Abnormal inflammatory responses cause many adverse effects to the body as observed in many disease conditions. Pro-inflammatory Th1 and Th17 cells are attributed to many of these disease conditions and targeting the pro-inflammatory cells is now assumed to be a pivotal option. Most therapies in autoimmune and inflammatory disorders are aimed at general supersession of the inflammatory responses (111, 112). Since autoimmune and inflammatory disorders are the result of an imbalance in immune regulation, a different approach that modulates T_reg population could potentially be a target (113, 114). The main strategy in treating IBD is to halt the ongoing inflammation and prevent permanent tissue damage. T_reg cells play a key role in regulation of IBD, and recently, the number of studies has described the presence and function of T_reg cells in patients with IBD (115, 116). In the colon, a target organ of IBD, T_reg cells, was shown to be decreased by 40–50% compared to peripheral blood from IBD patients (117, 118). Therefore, regulating the functions of T_reg is an interesting target for immunotherapy in IBD. We elaborate the role of MARs and SMAR1 in CD4⁺ T cell gene regulation by altering the local chromatin structure that governs the Foxp3⁺ T_reg-mediated immune response.
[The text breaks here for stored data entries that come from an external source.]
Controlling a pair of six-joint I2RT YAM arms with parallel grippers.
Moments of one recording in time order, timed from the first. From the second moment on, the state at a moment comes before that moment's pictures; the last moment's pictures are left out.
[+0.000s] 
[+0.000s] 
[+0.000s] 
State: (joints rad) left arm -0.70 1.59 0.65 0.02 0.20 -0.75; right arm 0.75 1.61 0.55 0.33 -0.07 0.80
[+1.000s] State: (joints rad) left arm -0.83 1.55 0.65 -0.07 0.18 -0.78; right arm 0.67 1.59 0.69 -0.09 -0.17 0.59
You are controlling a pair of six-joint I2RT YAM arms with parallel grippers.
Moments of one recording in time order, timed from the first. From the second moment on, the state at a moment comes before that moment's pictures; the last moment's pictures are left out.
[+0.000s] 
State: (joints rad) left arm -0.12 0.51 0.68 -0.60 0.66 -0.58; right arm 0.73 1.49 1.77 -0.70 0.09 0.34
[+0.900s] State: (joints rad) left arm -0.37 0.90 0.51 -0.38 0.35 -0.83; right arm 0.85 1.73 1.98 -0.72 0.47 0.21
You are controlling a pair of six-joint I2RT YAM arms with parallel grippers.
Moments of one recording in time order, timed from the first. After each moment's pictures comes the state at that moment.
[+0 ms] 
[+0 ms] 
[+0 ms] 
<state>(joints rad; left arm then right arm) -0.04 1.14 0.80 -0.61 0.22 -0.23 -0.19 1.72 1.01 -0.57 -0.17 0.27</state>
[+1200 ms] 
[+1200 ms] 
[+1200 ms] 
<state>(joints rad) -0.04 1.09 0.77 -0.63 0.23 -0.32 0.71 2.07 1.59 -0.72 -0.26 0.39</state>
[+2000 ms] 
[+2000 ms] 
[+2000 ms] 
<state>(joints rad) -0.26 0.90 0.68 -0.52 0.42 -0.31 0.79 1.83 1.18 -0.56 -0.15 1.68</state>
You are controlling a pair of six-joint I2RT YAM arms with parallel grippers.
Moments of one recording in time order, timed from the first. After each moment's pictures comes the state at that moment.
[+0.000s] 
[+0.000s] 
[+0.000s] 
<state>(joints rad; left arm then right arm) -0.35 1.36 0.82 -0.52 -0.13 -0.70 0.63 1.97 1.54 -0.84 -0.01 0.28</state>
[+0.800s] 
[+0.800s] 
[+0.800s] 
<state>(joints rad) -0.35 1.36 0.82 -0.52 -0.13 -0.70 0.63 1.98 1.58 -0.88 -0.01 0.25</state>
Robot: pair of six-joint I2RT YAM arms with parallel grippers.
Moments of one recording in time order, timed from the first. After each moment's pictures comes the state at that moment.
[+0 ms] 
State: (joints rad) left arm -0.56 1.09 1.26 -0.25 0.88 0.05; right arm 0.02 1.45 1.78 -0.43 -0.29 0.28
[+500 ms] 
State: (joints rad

Therefore, not only T cell-modulating cytokine but also MARs and MAR-binding proteins such as SMAR1 could be an interesting target to reduce pro-inflammatory IFN-γ- and IL-17-producing Th1 and Th17 cells. We have shown that SMAR1 regulates some essential genes that dictate the CD4⁺ T cell phenotype and that the SMAR1 aberrant expression leads to dysregulated T cell polarization. SMAR1 level gradually decreases during the development of auto-inflammatory disorders (90, 93), it can be therefore used as a marker for diagnosis of T cell-mediated auto-inflammatory disorders. Identifying the epigenetic modifications of SMAR1-targeting pro-inflammatory cytokine genes in T_reg cells leads to its role as a potential candidate for the use as anti-inflammatory drugs. Though the studies so far have elucidated the role of SMAR1 with respect to tumor suppressor, our recent studies initiated to establish the anti-inflammatory function of SMAR1 in autoimmune disorders like EAE and IBD.